Do the spirits not attack back?

----------


## CuT

> Do the spirits not attack back?


Nope, and it certainly isn't an exploit that they do not.

----------


## TehVoyager

> Nope, and it certainly isn't an exploit that they do not.


but getting skill-ups from them may be. I remember there was something similar in TBC right before weapon skill left the game. there were unkillable low-level mobs in blasted lands that you could attack as a lv70 infinitely (and couldn't kill you) that gave skill-ups. its how I got my knuckle sandwich and master of arms achieves.

----------


## Deagleblaze

No spirits do not hit back. And you can skill all the way to 300 here. Can confirm with screenshots if needed. 




> but getting skill-ups from them may be. I remember there was something similar in TBC right before weapon skill left the game. there were unkillable low-level mobs in blasted lands that you could attack as a lv70 infinitely (and couldn't kill you) that gave skill-ups. its how I got my knuckle sandwich and master of arms achieves.


Yeah they exist in classic as well, but you need a healer to sustain yourself since they are lvl 57.

----------


## WhiskeyTangoFoxtrot2019

There have been things since vanilla for skilling up weapons
DM North - wor...aul-north.html
Other places - https://www.ownedcore.com/forums/wor...mpilation.html

----------


## TehVoyager

Wish i could do as hunter.

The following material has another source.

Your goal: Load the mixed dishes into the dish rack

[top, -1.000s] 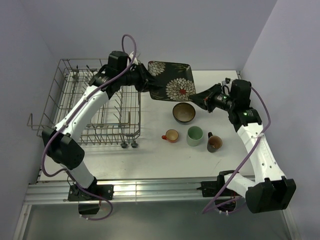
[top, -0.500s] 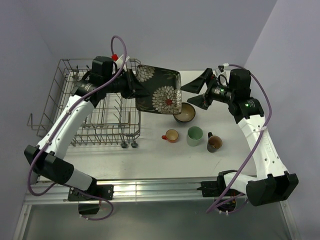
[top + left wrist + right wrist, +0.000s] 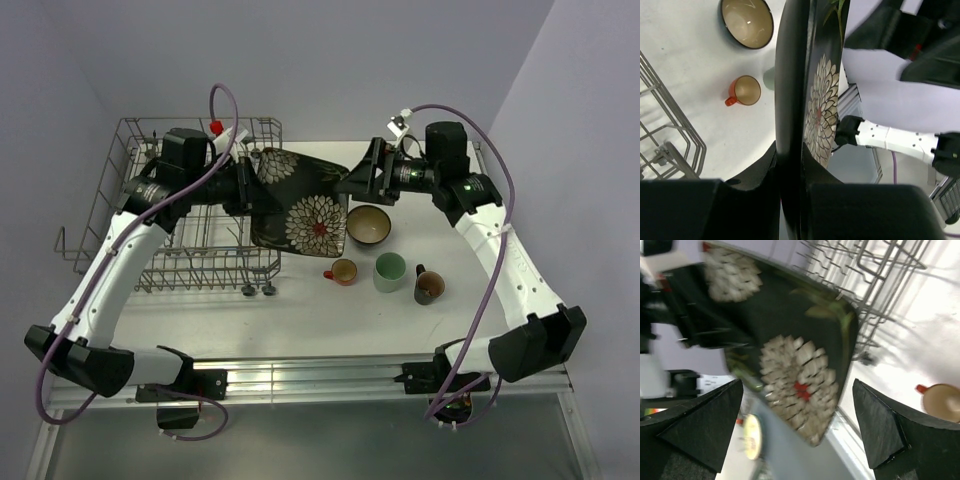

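Observation:
The dark square plate (image 3: 300,205) with white flowers hangs tilted in the air, between the dish rack (image 3: 150,215) and the bowl. My left gripper (image 3: 245,188) is shut on its left edge. In the left wrist view the plate (image 3: 790,100) shows edge-on, pinched between my gripper's (image 3: 790,165) jaws. My right gripper (image 3: 362,180) stands open just right of the plate's far corner, not touching it. In the right wrist view the plate (image 3: 790,340) fills the space ahead of the wide-apart fingers (image 3: 880,430). On the table stand the blue bowl (image 3: 368,225), orange-red cup (image 3: 342,271), green mug (image 3: 390,271) and brown cup (image 3: 430,287).
The grey wire rack (image 3: 665,130) with upright tines fills the table's left half, its small wheels (image 3: 258,290) at the near right corner. Walls close in at the back and right. The rack's right side (image 3: 875,270) lies just behind the plate.
My right gripper let go of the plate's right corner, opened wide and rose to the left. The left arm carried the plate leftward and down, towards the rack.

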Tool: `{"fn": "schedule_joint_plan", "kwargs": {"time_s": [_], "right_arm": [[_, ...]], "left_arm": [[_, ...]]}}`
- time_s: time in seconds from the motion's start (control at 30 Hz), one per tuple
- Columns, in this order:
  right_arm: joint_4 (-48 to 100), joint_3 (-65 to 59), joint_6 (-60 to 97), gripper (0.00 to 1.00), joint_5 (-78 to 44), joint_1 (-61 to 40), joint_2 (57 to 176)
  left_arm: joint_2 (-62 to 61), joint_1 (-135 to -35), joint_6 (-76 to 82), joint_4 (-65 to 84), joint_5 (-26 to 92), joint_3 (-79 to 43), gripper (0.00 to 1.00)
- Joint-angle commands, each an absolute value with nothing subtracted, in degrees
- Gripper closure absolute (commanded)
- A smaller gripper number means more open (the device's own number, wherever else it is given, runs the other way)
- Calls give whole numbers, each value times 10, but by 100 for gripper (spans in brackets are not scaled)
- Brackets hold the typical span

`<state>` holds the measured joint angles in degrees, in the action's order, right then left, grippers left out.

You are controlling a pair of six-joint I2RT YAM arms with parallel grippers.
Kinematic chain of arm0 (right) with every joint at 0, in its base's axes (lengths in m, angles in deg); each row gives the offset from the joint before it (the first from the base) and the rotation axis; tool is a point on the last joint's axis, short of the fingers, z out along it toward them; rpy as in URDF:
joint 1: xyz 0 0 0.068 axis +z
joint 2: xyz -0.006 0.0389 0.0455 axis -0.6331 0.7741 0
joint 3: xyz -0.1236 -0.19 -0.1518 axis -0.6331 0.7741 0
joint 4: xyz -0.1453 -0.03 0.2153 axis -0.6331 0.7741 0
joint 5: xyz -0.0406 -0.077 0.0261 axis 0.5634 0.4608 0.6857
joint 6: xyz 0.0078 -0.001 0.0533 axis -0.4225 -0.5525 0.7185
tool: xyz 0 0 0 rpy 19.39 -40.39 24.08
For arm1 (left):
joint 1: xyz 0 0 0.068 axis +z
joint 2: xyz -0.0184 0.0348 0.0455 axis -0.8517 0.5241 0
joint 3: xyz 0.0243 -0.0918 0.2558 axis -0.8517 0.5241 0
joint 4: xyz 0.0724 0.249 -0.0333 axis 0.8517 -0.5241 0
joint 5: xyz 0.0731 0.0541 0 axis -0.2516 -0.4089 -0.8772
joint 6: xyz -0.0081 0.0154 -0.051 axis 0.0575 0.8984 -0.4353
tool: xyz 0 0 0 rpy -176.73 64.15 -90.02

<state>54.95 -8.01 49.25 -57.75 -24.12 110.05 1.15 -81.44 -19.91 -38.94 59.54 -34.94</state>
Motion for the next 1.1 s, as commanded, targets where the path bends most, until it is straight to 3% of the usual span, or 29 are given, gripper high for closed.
{"fn": "schedule_joint_plan", "kwargs": {"time_s": [0.0, 0.3, 0.63, 0.77, 0.9, 0.93, 1.07], "right_arm": [[589, -129, 400, 3, -540, -225, 1110], [550, -77, 345, 8, -524, -217, 1078], [403, -53, 398, 8, -698, -204, 1062], [392, -56, 416, 16, -780, -183, 1075], [433, -66, 386, 27, -780, -176, 1080], [430, -64, 390, 34, -780, -175, 1081], [431, -59, 390, 49, -784, -170, 1088]], "left_arm": [[-44, -808, -187, -348, 653, -377, 100], [-82, -805, -194, -337, 720, -344, 100], [-103, -803, -229, -281, 792, -297, 100], [-99, -802, -218, -290, 798, -302, 100], [-101, -802, -218, -287, 809, -300, 100], [-102, -802, -217, -287, 812, -298, 100], [-107, -802, -215, -287, 816, -289, 100]]}}
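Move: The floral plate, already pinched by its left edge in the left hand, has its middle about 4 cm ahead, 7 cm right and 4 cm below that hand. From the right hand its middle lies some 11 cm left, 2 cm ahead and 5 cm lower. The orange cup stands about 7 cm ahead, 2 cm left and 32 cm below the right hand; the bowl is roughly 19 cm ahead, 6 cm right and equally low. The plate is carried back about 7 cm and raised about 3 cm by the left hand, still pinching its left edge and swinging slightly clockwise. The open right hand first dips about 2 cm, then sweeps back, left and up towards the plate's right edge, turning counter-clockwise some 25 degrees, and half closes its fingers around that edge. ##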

Stupid Ammunition. -_-

----------


## MadonnaJess

> Hey all
> 
> Im not sure if this is already a known thing here, if so im sorry. 
> 
> 1. Clear Dire Splitting Maul Tribute upto the last boss. Do not engage
> 
> 2. Walk up the ledge up to the spirits. 
> 
> 3. Auto attack a spirit freely with any weapon. You will be locked in combat, but weapons can be swapped in combat.
> ...


Wait, so the spirits dont attack back??? really?

----------


## TehVoyager

Indeed. the spirits surrounding the final boss do not attack. they lock you in combat so you cant drink or eat. but they are attackable.

----------


## Deagleblaze

> Wish i could do as hunter. Stupid Ammunition. -_-


True, but you could fill your bags up with arrows or bullets, and i think that will be enough, or at least take you most of the way  :Smile:

----------


## JD408

can do this with that one guard you trap in the ice trap too

----------